Justice Debra Lehrmann asked whether it matters if the underlying oral agreement had a contingency or not.  And she said to Hill’s counsel that it seems to her the whole point of quantum meruit recovery is that it applies when there is an unenforceable contract like the alleged oral contingency agreement.

Arguing for Hill, Jim Ho of Gibson Dunn said “of course” quantum meruit applies to the case, and Shamoun & Norman could have sought fees for its work on the settlement, so long as those fees were based on an hourly rate for the time it spent working on the case, or some other theory of recovery that doesn’t have a contingency component.  Ho said the fee the firm is seeking here is “obviously contingent on the outcome of the case,” as evidenced by its “bragging” about the value of the case’s outcome to try to justify the fee award.

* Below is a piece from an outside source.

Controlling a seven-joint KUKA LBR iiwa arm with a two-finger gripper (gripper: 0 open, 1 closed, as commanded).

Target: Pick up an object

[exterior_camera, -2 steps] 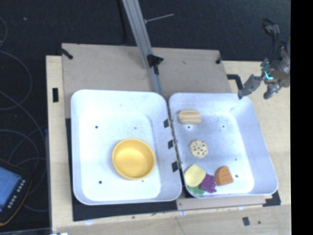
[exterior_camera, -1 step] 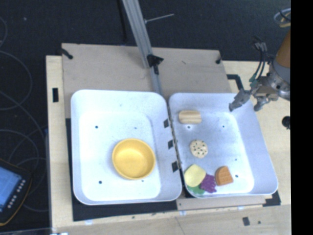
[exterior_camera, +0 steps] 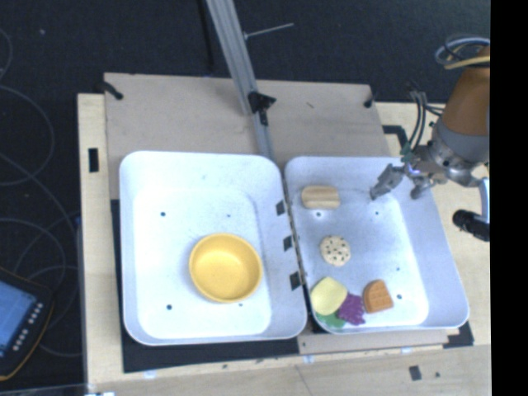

And he argued the firm simply can’t rely on evidence of the alleged oral contingency agreement to support its claim for fees because state lawmakers made the judgment call that they want contingency agreements to be written.  Failing to get a fee agreement in writing means lawyers proceed at their own peril, Ho said.  “What Shamoun is asking you to do today is to eviscerate the Legislature’s judgment,” he said.

The state of Texas argued as an amicus in the case, siding with Hill’s position.  Texas Solicitor General Scott Keller told the court the lower appellate decision “effectively nullifies the state statute of frauds.”  Keller said the fee Shamoun & Norman seeks is clearly contingent on achieving a certain result and that the evidence presented to the jury was based entirely on the unenforceable contingency agreement — but that an unenforceable contract cannot be given any weight or effect or legally be considered as evidence.

Justice Paul Green said the point of quantum meruit recovery is to avoid unjust enrichment.  He asked if a lawyer who has done a lot of work that helps resolve the case, yet gets fired before the case winds up, would be entitled to any recovery at all.  Keller said recovery could be available in that kind of a scenario, but only if the award isn’t contingent on achieving a certain result.

Justice Boyd posed a question about an agreement in which the parties agree to a fixed hourly rate, but with payment of that hourly rate only required if the lawyer wins.  Keller said even though the amount is fixed, that payment is still contingent and would be barred unless the parties had reduced it to writing.

The case is Hill v. Shamoun & Norman LLP, case number 16-0107, in the Supreme Court of Texas.